For 31 of the 32 measures, those with learning disabilities performed better under the untimed conditions. The non—learning-disabled groups performed better on 16 of the 32 measures under untimed conditions. The author concluded that since there is evidence to suggest that nondisabled examinees would also benefit if allowed the same accommodation, then the practice of granting extra time appears to violate one of the criteria for test integrity. Until further research can be done, two interim solutions are put forth: indicating on transcripts when a test score was obtained under nonstandard testing conditions and allowing generous time allotments to all examinees.
Engelhard G Jr, Davis M, Hansche L: Evaluating the accuracy of judgments obtained from item review committees. Applied Measurement in Education 1999; 12:199—210
Englehard and his colleagues created a set of 75 multiple-choice questions that contained item flaws of various types. The questions covered subject matter relevant for grades 3 through 8. A group of 39 experienced test developers received further item-review training and were then asked to determine which of 16 flaws, if any, were present in these items.
The flaws were divided into two broad categories. The cultural flaws were related to whether an item unfairly favored examinees based on gender, ethnic group, religious background, regional location in the state of Georgia, socioeconomic status, or type of community (e.g., rural, urban, suburban), or whether those with handicaps or who were members of any ethic group were portrayed in an unfavorable light.
The technical flaw categories included accuracy of item content, complexity of format and language, requiring prior knowledge outside of area being tested, appropriateness of topic and difficulty, mechanical errors (e.g., misspellings, unclear graphics), and key errors.
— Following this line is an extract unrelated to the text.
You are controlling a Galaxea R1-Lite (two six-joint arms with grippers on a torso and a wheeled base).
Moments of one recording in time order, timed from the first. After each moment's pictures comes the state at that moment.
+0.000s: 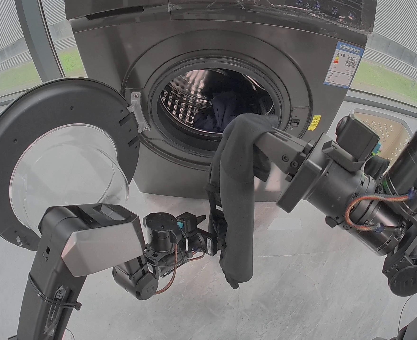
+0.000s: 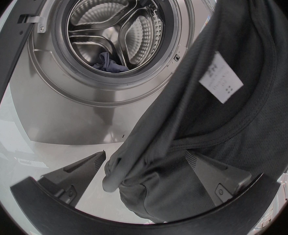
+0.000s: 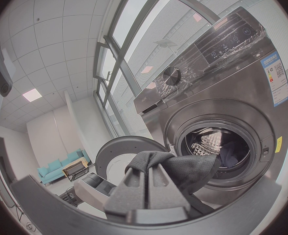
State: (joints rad) left arm -0.57 2.52 -0.92 -1.47 -0.17 -0.16; right arm 0.84 1.66 -0.68 -1.35 0.08 0.17
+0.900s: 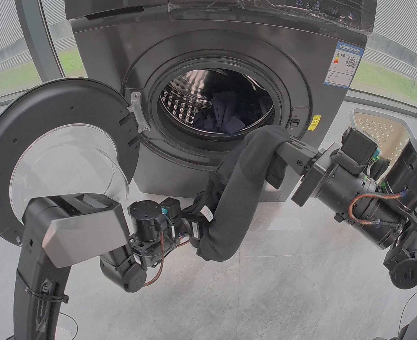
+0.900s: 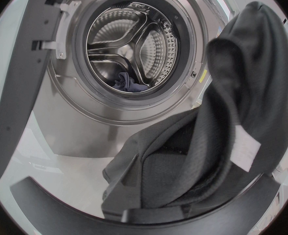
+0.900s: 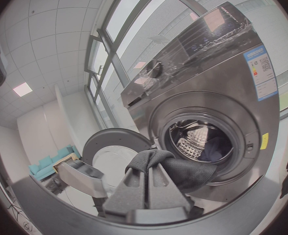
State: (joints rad) left arm -0.52 2.46 -0.90 -1.49 -0.05 -0.13; right arm 0.73 1.67 -0.61 -1.37 0.07 0.17
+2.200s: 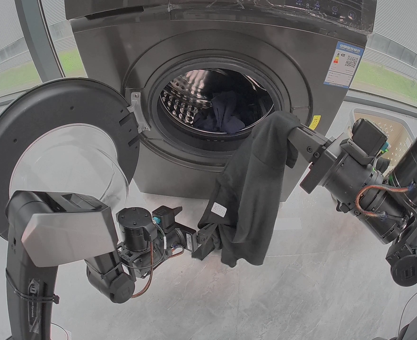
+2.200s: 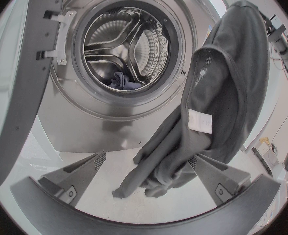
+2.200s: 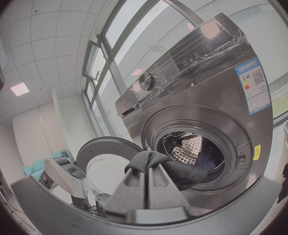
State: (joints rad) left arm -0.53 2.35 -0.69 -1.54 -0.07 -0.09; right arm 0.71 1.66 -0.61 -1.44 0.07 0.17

Overall, these judges accurately identified 90% of the item flaws, with the most accurate judge identifying 94%, and the least accurate, 83%. Cultural flaws were easier to identify (mean accuracy rate=95%) than technical flaws (mean accuracy rate=85%). Given the crucial role that item reviewers play in the development of quality examinations, the authors concluded that these results were very encouraging.
Hurtz GM, Hertz NR: How many raters should be used for establishing cutoff scores with the Angoff method? a generalizability theory study. Educational and Psychological Measurement 1999; 59:885—897
The Angoff method appears to be the most widely used approach to setting pass/fail standard for multiple-choice tests. In this method, subject matter experts estimate the probability that a minimally competent examinee will get each item correct. These estimates are summed and averaged across items to produce a pass/fail cutoff score for each judge and then averaged across judges to produce the final standard. The purpose of this study was to estimate the optimal number of judges necessary for setting pass/fail standards with this method.
Data were drawn from eight occupational licensure examinations administered in California. The number of items ranged from 100 to 240, and the number of judges ranged from 6 to 11. All judges were licensed in their respective occupations and participated in rater training. Generalizability analyses were used to generate dependability indices for each set of ratings.
The indexes of dependability varied across the examinations, ranging from a low of 0.66 to a high of 0.87. The number of raters necessary to meet the dependability criterion for cutoff scores set by the researchers was 15, although it was lower (<10) for half of the examinations. The authors also recommended that the raters broadly represent their professions, including different specialty areas.